What are some uses for banana peels?
By mmcostello from CA
I have never tried it but have heard of using the inside of the peels for curing warts and other skin problems. And I"ve heard of using the inside of the peels in a pinch to shine shoes with.
Here are a few others:
I couldn't resist! <*grin*> Remember the old 1960's myth that you could get high from frying, smoking or eating the inside scrapings called "Mellow Yellow". I guess I kind of have a warped of sense of humor!
I've seen people bake in banana peals on coals in a fire pit or on the barbecue. You put your fruit in then either wire the peel shut or use wooden skewers to hold it shut. Besides that, You can always feed the compost pile!

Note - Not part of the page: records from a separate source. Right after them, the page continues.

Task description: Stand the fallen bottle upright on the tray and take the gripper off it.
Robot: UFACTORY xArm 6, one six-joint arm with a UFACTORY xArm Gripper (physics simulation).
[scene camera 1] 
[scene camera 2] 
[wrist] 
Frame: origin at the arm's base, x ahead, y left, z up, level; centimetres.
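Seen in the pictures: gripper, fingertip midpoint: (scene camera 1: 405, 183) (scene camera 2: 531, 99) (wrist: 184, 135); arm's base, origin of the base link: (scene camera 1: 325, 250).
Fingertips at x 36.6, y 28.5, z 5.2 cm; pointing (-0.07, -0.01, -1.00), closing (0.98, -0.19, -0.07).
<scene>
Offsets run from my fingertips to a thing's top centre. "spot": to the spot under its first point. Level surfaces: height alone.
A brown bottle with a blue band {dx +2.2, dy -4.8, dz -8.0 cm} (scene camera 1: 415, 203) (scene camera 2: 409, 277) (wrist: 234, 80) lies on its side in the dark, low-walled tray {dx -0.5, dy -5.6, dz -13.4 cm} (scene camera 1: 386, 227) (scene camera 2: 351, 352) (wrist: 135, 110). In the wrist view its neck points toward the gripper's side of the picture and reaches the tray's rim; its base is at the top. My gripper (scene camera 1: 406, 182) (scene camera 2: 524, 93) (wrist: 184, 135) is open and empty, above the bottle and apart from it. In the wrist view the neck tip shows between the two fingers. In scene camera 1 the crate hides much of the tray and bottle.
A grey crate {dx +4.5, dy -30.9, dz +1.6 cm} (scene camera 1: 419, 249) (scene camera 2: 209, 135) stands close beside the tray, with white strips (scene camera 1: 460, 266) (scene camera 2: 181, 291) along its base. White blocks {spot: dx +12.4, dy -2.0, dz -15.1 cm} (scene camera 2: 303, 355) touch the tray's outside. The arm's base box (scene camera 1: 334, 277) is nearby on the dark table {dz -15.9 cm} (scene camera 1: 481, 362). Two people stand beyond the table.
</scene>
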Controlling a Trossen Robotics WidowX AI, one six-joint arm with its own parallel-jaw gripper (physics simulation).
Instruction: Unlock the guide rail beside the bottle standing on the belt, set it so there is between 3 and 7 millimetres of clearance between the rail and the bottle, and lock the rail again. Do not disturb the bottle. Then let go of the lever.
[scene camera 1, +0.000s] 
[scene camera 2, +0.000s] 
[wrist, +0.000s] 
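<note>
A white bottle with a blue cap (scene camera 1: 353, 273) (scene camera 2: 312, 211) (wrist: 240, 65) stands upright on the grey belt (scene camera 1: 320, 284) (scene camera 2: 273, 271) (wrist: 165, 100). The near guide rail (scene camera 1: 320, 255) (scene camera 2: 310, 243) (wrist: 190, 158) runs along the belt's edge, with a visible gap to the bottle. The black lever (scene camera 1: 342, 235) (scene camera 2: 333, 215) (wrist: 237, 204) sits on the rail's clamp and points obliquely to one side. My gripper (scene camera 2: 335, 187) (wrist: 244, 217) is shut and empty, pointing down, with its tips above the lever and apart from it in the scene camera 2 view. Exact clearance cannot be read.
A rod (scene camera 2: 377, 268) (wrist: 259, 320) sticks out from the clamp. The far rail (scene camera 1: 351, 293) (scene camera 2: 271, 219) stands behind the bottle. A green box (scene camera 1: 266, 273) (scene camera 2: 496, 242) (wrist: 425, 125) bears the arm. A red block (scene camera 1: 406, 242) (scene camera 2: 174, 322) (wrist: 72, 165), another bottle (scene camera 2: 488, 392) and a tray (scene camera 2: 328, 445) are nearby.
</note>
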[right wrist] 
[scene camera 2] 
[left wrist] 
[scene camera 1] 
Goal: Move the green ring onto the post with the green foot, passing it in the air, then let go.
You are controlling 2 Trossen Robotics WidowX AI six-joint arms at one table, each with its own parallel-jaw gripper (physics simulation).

They are rich in potassium so they are good for plants. If you have a banana plant they really like to be mulched with banana peels.
Put them under the feet of someone you don't like, just kidding, lol. I really don't know. I just throw them out.
Rose plants love chopped banana peels. My dad used to rub the inside of the peel over his leather shoes to shine them.
Every time you eat a banana, leave its peel out to dry overnight. Rub the inside of the peel against the surface of leather. Follow up and buff and polish leather with the outside of the peel.
The banana peel contains 30 to 40 percent tannin, the stuff used in leather cleaning products. When dried, the peel makes a natural leather cleaner. The outside of the peel contains wax, so it gives the leather a shiny topcoat.
From the book "Urawaza," by Lisa Katayama
Urawaza is a Japanese word for household tips and tricks.
FIRE ANTS! Rub the inside of a banana peel on the bites -- stops the burning, stops the itching, and the little blisters will not form. You will not know you got into those sorry suckers!
Yes, rose bushes, just bury then in the soil around the base. I would think the whole garden could use them. Just make sure it's completely covered, the dirt and watering will break it down.
Add them to your compost pile. Worms love bananas and/or banana peels, and they aerate the soil and provide wonderful castings that plants love. You'll be surprised how wonderfully your garden responds.